Further problems arise when quantities of cryogenic liquids are transported within cryogenic containers via the known modes of travel. Weight limitations commonly placed on land vehicles has prompted the development of aluminum and other likely containers to maximize the payload of cryogenic materials.
In the past, supporting one vessel within another with the minimization of the paths of heat migration through the support structure has been a difficult problem. The use of lightweight materials having a high coefficient of linear expansion requires special considerations because of the bending or "banana" effect associated with the uneven contraction of a relatively large sized vessel of cylindrical configuration. Also, provision must be made for the relatively large thermal contraction of an inner vessel of a lightweight material having a high coefficient of linear expansion and an outer vessel having a relatively low coefficient of linear expansion. Moreover, a similar situation exists where the inner vessel is exposed to a lower temperature than an outer vessel constructed of the same material as the inner vessel. For example, where the inner and outer vessels are constructed of aluminum, an inner vessel contacting liquid nitrogen would contract approximately 4 cm more than an aluminum outer vessel.
Prior cryogenic vessels have focused on the problem of minimizing the inward migration of heat.
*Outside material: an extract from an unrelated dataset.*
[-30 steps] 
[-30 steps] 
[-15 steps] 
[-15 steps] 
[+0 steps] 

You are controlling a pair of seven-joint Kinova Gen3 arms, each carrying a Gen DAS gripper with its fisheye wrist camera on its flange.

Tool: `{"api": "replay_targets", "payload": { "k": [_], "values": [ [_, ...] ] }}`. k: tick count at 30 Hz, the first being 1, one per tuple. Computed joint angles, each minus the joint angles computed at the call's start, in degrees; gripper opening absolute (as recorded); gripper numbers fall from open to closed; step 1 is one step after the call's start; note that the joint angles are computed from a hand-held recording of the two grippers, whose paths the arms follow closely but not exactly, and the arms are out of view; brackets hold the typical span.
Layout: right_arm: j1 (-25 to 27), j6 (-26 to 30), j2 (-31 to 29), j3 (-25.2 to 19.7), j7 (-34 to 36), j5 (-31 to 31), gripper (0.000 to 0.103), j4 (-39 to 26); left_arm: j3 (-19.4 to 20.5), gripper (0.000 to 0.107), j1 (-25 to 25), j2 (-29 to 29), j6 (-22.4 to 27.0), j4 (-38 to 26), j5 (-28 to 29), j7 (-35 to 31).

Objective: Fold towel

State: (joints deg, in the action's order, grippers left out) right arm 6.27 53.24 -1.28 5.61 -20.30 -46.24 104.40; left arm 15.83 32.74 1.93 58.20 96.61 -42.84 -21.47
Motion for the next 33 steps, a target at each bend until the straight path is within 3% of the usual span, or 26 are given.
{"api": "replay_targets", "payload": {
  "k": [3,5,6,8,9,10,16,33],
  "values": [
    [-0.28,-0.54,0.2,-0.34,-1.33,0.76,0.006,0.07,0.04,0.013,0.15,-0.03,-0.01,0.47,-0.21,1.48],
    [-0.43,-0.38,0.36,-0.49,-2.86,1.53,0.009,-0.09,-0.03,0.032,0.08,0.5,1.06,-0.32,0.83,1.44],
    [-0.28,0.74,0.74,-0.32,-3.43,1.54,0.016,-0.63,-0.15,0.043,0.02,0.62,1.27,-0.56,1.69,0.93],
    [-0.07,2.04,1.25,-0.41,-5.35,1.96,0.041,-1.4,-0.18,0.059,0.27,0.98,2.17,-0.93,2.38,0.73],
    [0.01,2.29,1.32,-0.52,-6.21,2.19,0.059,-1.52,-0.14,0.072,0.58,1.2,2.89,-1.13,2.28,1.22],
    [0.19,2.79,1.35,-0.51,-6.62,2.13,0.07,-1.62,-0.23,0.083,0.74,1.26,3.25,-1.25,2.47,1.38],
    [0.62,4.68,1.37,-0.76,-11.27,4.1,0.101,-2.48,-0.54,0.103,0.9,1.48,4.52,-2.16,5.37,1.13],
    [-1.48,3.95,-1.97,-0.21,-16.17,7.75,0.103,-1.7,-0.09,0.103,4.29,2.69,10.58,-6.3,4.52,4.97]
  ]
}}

For example, U.S. Pat. No. 3,782,128, issued Jan. 1, 1974 to Hampton et al describes a novel cryogenic storage vessel having both transverse and longitudinal support structures to prevent transverse or radial and longitudinal displacements. No known prior art solves the problems encountered with vessels constructed of lightweight, highly expansive or contractive materials.
The present invention relates to a novel container support apparatus particularly useful in transporting cryogenic materials.